### [Exercise]
Repeat the data exactly. Pictures stay out.

------

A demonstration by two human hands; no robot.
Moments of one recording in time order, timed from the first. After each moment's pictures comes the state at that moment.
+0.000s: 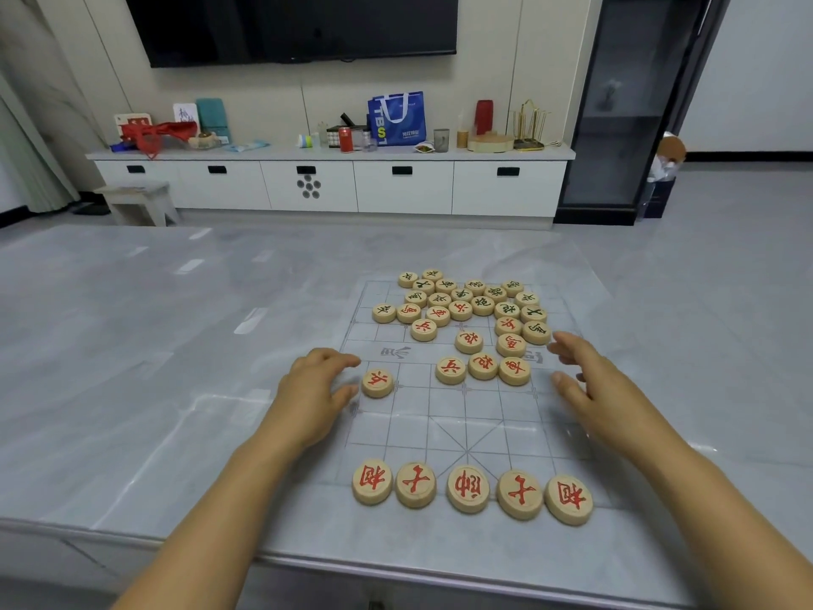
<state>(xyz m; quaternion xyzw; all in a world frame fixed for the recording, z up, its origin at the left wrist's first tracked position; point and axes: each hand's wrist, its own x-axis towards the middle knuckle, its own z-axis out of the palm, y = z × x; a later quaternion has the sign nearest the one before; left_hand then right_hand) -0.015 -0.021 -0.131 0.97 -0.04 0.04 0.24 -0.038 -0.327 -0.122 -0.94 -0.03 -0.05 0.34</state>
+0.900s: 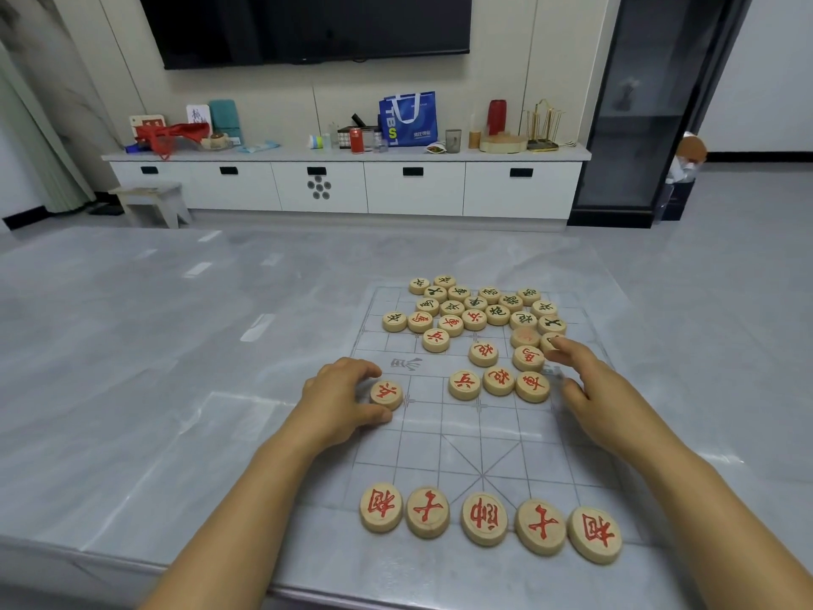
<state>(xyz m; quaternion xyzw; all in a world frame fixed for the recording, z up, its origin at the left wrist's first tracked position) 0.003 -0.033 -0.125 0.96 -0.02 -0.04 0.27 -0.008 -0.315 -0.125 -0.95 -0.03 -0.04 0.32</state>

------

### [Answer to this problem]
A demonstration by two human hands; no robot.
Moments of one recording in time order, timed from the first. After each moment's pictures comes the state at that moment.
+0.000s: 
<state>(xyz m; quaternion xyzw; all in a world frame fixed for the recording, z up, its origin at the left wrist's first tracked position; point and axes: each hand's wrist, its own x-axis towards the middle knuckle, its own z-axis out of the palm, y = z × x; a later quaternion has the sign nearest the one before; left_hand then right_hand) -0.015 -0.021 -0.131 0.97 -0.04 0.04 0.24 -0.038 -0.327 -0.122 -0.94 -0.03 -0.05 0.34</state>
+0.900s: 
<state>(xyz m; quaternion xyzw; all in a world frame fixed for the recording, z up, its origin at the left wrist's first tracked position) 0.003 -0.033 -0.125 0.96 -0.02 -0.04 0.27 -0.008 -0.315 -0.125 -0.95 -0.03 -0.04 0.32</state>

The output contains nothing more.